PROBLEM:
Work out how many lines in this listing hold the word "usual", and give the number with nothing added.

MATERIAL PROVIDED:
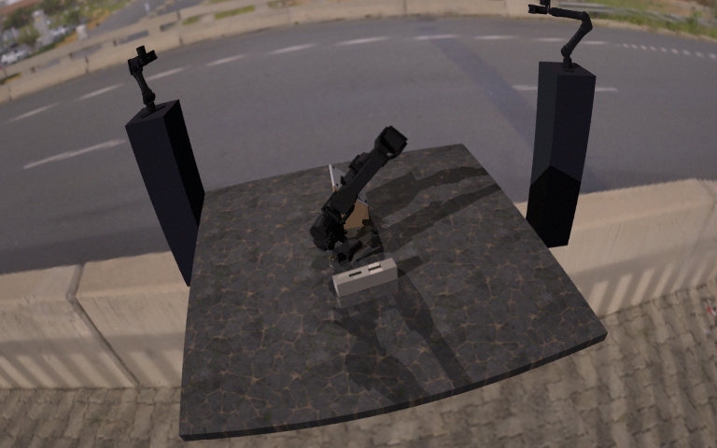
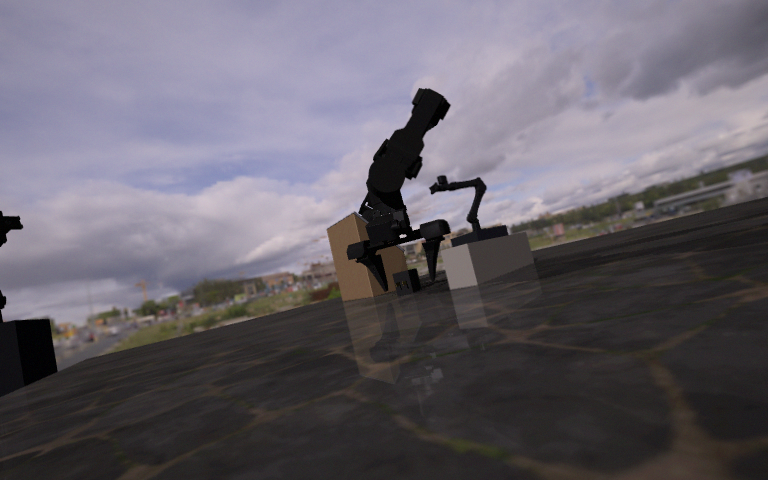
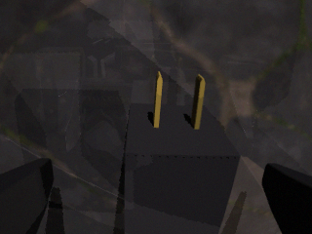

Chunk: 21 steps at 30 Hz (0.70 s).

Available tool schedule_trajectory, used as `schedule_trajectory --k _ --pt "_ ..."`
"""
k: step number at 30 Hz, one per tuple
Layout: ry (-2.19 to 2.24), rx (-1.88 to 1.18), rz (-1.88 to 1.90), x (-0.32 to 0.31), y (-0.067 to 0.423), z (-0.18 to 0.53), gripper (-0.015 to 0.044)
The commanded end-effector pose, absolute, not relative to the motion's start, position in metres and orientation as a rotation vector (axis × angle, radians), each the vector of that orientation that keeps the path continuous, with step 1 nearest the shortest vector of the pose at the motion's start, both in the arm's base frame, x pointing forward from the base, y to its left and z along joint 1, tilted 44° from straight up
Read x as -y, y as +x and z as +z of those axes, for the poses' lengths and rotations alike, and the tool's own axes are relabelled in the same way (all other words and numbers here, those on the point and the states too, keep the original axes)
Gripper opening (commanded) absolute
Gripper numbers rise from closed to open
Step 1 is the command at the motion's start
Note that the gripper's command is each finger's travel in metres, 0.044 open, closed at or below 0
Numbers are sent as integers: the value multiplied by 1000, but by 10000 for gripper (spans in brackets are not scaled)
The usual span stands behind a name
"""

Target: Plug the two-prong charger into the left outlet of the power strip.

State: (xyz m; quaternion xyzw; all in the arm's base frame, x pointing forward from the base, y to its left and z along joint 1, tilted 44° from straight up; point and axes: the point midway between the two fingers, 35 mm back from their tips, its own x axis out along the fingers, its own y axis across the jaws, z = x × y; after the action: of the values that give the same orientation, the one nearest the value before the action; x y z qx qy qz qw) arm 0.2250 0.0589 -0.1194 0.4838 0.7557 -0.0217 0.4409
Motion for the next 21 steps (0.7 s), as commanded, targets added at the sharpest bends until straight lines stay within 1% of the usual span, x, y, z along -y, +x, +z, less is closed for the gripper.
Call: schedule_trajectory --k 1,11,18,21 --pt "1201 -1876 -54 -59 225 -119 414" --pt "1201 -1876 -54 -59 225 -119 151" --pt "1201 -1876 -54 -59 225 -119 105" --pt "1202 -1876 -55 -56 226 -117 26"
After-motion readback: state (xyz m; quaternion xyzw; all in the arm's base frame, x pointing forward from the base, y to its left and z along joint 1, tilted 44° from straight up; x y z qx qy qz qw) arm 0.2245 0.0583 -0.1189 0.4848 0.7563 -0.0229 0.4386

ANSWER AREA:
2